Obesity increases the risk of cognitive decline and dementias, but the mechanisms involved are not known. Our data suggests neuroinflammation (inflammation in glial cells such as astrocytes and microglia) is a critical component of obesity-induced cognitive decline. In the brain, astrocytes and microglia are rapid first responders to insults, such as inflammatory cytokines and chemokines. Both astrocytes and microglia are extremely important to brain health, providing nutrients and removing waste from neurons as well as immune surveillance, but they have adverse effects if activated over a sustained period of time (chronic inflammation). Microglia are the brain’s resident macrophage, providing crucial immune responses.

Gareth Howell

Figure 4: Increased reactive microglia in the hippocampus of western diet-fed C57BL6/J mice. The neuroinflammatory response to a western diet (WD) can be detrimental to the health of neurons, which can lead to cognitive impairment. Microglia become reactive in response to inflammation and remove waste. Once neuroinflammation becomes chronic, microglial response could be detrimental.

Excessive neuroinflammation can influence communication between the brain and the peripheral immune system during disease states. In some neurodegenerative diseases, including AD, peripheral immune cells, such as monocytes, cross the blood-brain barrier to respond to inflammation. This infiltration of monocytes from the periphery has been shown to cause more damage. Resident microglia can also become chronically inflamed or reactive (Figure 4), which can lead to neuronal impairments, including synapse and myelin loss.

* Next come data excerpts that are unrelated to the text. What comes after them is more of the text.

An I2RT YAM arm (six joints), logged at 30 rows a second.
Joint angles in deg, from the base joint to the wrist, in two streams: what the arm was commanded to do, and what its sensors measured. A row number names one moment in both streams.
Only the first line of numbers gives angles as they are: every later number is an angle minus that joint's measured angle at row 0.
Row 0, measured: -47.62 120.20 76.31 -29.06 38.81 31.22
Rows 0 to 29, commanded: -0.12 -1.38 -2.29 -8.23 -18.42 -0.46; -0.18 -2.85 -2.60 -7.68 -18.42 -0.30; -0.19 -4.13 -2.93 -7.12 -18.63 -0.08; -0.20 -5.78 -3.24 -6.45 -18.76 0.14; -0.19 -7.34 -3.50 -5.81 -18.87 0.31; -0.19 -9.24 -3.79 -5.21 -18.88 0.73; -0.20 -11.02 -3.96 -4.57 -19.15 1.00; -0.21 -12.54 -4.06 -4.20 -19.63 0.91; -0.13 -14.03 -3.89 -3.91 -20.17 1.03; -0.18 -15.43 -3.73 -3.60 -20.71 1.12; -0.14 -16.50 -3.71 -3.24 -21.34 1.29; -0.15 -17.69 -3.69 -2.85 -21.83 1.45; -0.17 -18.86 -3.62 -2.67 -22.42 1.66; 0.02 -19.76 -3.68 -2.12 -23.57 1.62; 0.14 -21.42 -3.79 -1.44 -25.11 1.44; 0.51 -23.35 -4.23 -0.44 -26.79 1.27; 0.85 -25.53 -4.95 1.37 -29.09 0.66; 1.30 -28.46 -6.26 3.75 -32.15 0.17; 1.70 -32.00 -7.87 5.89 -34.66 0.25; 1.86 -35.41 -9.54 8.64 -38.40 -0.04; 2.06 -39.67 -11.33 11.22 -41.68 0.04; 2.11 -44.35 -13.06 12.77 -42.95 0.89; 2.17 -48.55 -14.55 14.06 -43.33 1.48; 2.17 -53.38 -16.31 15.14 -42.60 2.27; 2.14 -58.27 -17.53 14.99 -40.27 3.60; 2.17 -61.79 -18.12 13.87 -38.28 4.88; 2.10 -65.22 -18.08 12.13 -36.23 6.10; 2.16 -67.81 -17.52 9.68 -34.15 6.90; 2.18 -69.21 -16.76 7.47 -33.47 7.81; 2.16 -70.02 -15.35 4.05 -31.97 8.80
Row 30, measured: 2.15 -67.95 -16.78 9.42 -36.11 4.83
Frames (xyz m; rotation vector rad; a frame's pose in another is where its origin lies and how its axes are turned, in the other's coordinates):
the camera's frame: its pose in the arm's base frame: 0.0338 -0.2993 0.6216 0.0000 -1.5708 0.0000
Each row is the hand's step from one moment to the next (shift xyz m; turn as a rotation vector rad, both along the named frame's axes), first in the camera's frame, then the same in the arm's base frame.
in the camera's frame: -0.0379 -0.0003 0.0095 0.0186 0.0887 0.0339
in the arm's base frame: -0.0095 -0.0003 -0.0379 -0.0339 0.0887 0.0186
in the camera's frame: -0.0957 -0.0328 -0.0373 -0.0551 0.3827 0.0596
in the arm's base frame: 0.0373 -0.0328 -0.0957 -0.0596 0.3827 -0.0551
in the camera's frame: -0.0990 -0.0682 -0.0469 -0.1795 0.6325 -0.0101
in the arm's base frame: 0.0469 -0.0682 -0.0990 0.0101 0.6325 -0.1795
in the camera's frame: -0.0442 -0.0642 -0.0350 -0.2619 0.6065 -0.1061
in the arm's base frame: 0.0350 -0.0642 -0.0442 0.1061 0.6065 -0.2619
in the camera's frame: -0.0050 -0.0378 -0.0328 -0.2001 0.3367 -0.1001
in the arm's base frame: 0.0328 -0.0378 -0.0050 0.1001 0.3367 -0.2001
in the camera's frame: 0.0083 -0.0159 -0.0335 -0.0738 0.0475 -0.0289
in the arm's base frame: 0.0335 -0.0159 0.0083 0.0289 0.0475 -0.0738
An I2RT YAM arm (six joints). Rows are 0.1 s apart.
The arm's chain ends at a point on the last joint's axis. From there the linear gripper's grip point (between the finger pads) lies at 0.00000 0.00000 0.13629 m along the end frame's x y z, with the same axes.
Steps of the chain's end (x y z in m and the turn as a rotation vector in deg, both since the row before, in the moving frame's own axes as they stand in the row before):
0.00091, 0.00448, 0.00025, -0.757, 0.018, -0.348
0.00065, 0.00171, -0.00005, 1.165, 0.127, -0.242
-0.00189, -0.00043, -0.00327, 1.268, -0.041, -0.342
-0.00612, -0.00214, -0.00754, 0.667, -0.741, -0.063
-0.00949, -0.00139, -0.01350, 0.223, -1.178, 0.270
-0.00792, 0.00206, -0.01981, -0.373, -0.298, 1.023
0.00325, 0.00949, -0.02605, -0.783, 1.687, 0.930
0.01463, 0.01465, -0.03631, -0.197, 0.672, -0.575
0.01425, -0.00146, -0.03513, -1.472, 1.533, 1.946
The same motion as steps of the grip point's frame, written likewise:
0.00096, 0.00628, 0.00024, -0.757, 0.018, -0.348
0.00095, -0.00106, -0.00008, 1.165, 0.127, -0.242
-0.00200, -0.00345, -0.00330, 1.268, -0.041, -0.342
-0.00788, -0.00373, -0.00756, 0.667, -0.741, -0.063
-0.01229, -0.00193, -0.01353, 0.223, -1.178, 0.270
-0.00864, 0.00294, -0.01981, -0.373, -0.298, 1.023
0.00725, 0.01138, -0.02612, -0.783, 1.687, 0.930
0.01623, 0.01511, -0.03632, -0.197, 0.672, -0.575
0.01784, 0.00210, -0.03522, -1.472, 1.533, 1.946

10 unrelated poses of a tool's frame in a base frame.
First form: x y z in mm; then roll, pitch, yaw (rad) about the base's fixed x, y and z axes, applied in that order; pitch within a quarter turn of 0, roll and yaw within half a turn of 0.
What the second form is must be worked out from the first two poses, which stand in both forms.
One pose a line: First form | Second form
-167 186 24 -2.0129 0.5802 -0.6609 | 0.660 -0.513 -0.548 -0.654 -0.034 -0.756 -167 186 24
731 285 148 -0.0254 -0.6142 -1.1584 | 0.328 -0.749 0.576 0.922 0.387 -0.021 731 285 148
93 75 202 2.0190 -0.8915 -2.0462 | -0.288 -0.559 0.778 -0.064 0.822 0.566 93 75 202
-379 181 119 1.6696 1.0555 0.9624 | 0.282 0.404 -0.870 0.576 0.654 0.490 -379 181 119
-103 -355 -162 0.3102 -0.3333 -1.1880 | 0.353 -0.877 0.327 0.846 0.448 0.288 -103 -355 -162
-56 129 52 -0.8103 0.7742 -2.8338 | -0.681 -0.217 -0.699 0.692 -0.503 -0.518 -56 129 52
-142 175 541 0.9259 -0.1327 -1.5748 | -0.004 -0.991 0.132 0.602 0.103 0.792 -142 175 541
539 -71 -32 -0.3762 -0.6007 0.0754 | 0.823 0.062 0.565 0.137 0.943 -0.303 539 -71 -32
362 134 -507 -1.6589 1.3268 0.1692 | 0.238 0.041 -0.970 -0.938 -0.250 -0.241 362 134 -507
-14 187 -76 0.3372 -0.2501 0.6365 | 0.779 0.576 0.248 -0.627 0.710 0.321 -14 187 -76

We are working to better understand obesity-induced neuroinflammation and peripheral immune cell infiltration into the brain (Figure 5), as well as ways to ameliorate inflammation by exercising or by genetically disrupting monocyte infiltration. 

Gareth Howell

Figure 5: Increased reactive monocytes in response to western diet (WD) in B6.APBTg mice. The neuroinflammatory response to a western diet can be detrimental to the health of neurons, which can lead to a cognitive impairment. The number of microglia (labeled by IBA1 in red) is increasing in response to WD in the hippocampus. This is likely due to peripheral immune cells infiltrating into the brain in response to inflammatory cytokines. Trem2 (green) is expressed on monocytes/macrophages (including microglia) in environments of severe inflammation, including in neurodegenerative diseases like AD.

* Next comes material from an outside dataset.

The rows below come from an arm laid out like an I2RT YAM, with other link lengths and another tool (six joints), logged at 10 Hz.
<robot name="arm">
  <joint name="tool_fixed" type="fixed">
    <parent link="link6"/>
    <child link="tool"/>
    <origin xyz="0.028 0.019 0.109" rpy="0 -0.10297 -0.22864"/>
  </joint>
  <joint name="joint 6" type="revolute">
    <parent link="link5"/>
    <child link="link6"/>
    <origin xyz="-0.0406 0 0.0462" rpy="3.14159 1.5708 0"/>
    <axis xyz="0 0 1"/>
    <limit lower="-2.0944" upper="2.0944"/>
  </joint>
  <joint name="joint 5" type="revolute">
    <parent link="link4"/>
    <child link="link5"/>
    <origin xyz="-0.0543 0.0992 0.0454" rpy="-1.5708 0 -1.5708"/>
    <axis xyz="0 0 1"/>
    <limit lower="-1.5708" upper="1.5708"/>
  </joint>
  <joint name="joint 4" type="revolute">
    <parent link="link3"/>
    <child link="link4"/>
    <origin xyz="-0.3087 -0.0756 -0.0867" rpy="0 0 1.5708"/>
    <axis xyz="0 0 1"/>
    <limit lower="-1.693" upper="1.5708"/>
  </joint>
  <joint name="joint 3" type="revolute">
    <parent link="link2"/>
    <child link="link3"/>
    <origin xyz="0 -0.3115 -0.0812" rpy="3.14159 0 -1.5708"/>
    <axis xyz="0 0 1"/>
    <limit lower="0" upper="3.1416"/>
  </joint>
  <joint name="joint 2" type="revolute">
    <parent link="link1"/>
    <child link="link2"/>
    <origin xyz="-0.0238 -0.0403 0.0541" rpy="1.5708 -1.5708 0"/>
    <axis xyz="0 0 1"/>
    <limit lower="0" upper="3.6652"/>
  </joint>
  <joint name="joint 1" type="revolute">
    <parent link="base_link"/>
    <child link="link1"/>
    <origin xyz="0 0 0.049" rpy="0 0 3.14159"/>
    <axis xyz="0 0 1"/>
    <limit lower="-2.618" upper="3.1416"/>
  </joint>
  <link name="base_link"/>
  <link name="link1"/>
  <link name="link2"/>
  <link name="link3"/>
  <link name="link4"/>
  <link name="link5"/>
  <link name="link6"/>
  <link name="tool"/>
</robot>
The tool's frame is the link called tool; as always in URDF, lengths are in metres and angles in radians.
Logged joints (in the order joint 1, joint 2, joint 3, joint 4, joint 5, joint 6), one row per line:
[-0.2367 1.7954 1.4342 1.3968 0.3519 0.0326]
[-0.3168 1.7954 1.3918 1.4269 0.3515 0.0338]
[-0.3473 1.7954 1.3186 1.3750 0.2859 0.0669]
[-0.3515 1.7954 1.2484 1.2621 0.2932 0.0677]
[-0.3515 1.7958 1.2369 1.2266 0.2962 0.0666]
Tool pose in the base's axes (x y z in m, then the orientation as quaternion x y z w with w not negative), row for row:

Investigating cell specific roles of complement cascade in glaucoma

In addition to our interests in the role of the complement cascade in aging and dementias, we are studying its role in glaucoma, a disease that affects 70 million people. Glaucoma is a leading cause of blindness worldwide, characterized by the loss of retinal ganglion cells (RGCs), the output neurons of the retina. Age and intraocular pressure elevation are major risk factors for glaucoma. Complement expression increases in human glaucoma and in all animal models of glaucoma assessed to date. Our work extended previous studies by showing that induction of the complement cascade occurs very early during glaucoma (in both RGCs and monocyte-derived cells) (Figure 6). We found that DBA/2J mice with a targeted null mutation in the gene for complement component 1qa (C1qa) are robustly protected from glaucoma. The robust protection highlights the importance of determining exactly how the complement cascade influences glaucoma. C1QA is expressed in at least two cell types (RGCs and microglia). Complement component C3 is also expressed in astrocytes. We are functionally testing the importance of C1Q and C3 from neurons, myeloid-derived cells and astrocytes using conditional knockout mice. Determining the significance of complement biosynthesis by each of these cell types is important for designing therapeutic interventions that manipulate the complement system.

Gareth Howell

Figure 6: Molecular clustering identifies early stages of glaucoma in the retina. Pathway analysis (using DAVID) of differentially expressed genes in two early stages of glaucoma identified the complement cascade as the most significantly over-enriched pathway. Genes shown in red have greater expression in the second molecularly defined retinal stage. The three genes marked by red and bold boxes were differentially expressed in the earliest retinal stage.